--- WHAT YOU NEED TO DO ---
Each line from the first down to the one containing "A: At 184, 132" should be returned exactly as it appears below.

--- INFORMATION ---
# # # #

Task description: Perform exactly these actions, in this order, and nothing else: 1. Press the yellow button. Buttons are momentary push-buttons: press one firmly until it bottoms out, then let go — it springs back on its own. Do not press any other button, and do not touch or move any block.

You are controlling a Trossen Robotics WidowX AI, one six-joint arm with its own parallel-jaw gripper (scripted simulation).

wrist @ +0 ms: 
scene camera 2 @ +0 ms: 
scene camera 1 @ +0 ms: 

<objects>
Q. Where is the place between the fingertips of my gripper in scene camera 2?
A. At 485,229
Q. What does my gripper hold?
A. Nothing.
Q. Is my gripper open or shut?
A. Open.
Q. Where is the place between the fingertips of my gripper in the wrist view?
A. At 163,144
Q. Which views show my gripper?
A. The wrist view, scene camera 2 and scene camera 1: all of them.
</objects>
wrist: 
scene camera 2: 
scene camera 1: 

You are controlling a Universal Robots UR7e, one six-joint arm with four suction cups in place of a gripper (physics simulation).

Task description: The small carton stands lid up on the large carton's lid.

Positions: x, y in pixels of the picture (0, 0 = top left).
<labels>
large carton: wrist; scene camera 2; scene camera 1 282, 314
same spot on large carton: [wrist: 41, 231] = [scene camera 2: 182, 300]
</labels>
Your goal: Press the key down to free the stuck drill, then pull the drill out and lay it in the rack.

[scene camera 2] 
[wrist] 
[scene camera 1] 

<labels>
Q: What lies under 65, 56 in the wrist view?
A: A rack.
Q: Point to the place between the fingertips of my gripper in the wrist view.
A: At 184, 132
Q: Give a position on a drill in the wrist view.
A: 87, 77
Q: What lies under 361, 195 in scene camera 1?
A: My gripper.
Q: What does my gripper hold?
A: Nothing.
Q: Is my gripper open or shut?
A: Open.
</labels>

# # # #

--- OUTPUT FOR THIS EXERCISE ---
Task description: Perform exactly these actions, in this order, and nothing else: 1. Press the yellow button. Buttons are momentary push-buttons: press one firmly until it bottoms out, then let go — it springs back on its own. Do not press any other button, and do not touch or move any block.

You are controlling a Trossen Robotics WidowX AI, one six-joint arm with its own parallel-jaw gripper (scripted simulation).

wrist @ +0 ms: 
scene camera 2 @ +0 ms: 
scene camera 1 @ +0 ms: 

<objects>
Q. Where is the place between the fingertips of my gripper in scene camera 2?
A. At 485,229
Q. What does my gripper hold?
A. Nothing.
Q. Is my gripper open or shut?
A. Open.
Q. Where is the place between the fingertips of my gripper in the wrist view?
A. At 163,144
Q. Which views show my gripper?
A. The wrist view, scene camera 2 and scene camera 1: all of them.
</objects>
wrist: 
scene camera 2: 
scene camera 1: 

You are controlling a Universal Robots UR7e, one six-joint arm with four suction cups in place of a gripper (physics simulation).

Task description: The small carton stands lid up on the large carton's lid.

Positions: x, y in pixels of the picture (0, 0 = top left).
<labels>
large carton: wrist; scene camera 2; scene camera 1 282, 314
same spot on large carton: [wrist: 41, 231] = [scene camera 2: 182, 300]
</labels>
Your goal: Press the key down to free the stuck drill, then pull the drill out and lay it in the rack.

[scene camera 2] 
[wrist] 
[scene camera 1] 

<labels>
Q: What lies under 65, 56 in the wrist view?
A: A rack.
Q: Point to the place between the fingertips of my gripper in the wrist view.
A: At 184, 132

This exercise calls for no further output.